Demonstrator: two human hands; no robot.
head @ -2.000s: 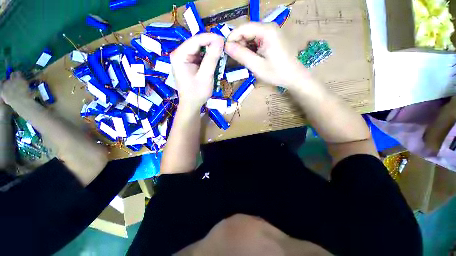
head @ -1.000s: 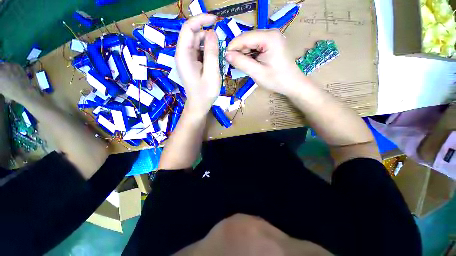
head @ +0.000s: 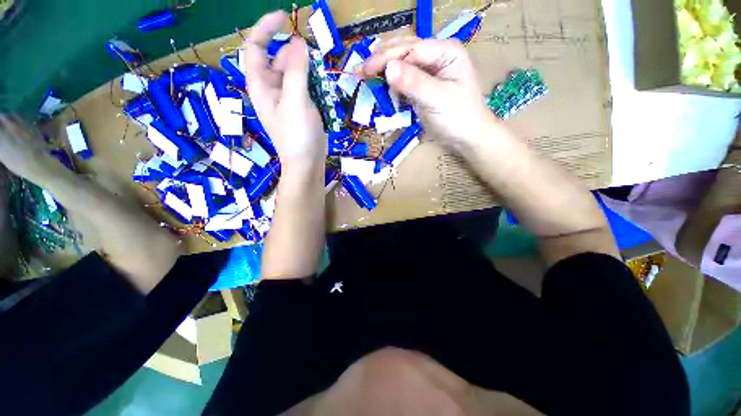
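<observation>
My left hand holds a narrow green circuit board panel upright along its fingers, above the heap of blue battery packs with white labels. My right hand is to its right and pinches thin red battery leads between thumb and fingers. The leads run from the panel's edge to my right fingertips. The lead plug is too small to tell. The fingers of my left hand are partly spread and blurred.
A spare green panel lies on the cardboard sheet at right. Beyond it stand a white sheet and a carton with yellow pieces. Another worker's arm reaches in at left; a pink sleeve shows at right. Open cartons are below the bench.
My hands have moved apart, uncovering the red leads between them. My left hand has shifted left with the panel, and its fingers have opened somewhat. The worker's arm at left has moved.
</observation>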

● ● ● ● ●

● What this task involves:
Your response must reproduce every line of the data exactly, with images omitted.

● Your response:
Demonstrator: two human hands; no robot.
head @ -2.000s: 
head @ -1.000s: 
head @ +0.000s: 
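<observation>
My left hand holds a narrow green circuit board panel upright along its fingers, above the heap of blue battery packs with white labels. My right hand is to its right and pinches thin red battery leads between thumb and fingers. The leads run from the panel's edge to my right fingertips. The lead plug is too small to tell. The fingers of my left hand are partly spread and blurred.
A spare green panel lies on the cardboard sheet at right. Beyond it stand a white sheet and a carton with yellow pieces. Another worker's arm reaches in at left; a pink sleeve shows at right. Open cartons are below the bench.
My hands have moved apart, uncovering the red leads between them. My left hand has shifted left with the panel, and its fingers have opened somewhat. The worker's arm at left has moved.
</observation>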

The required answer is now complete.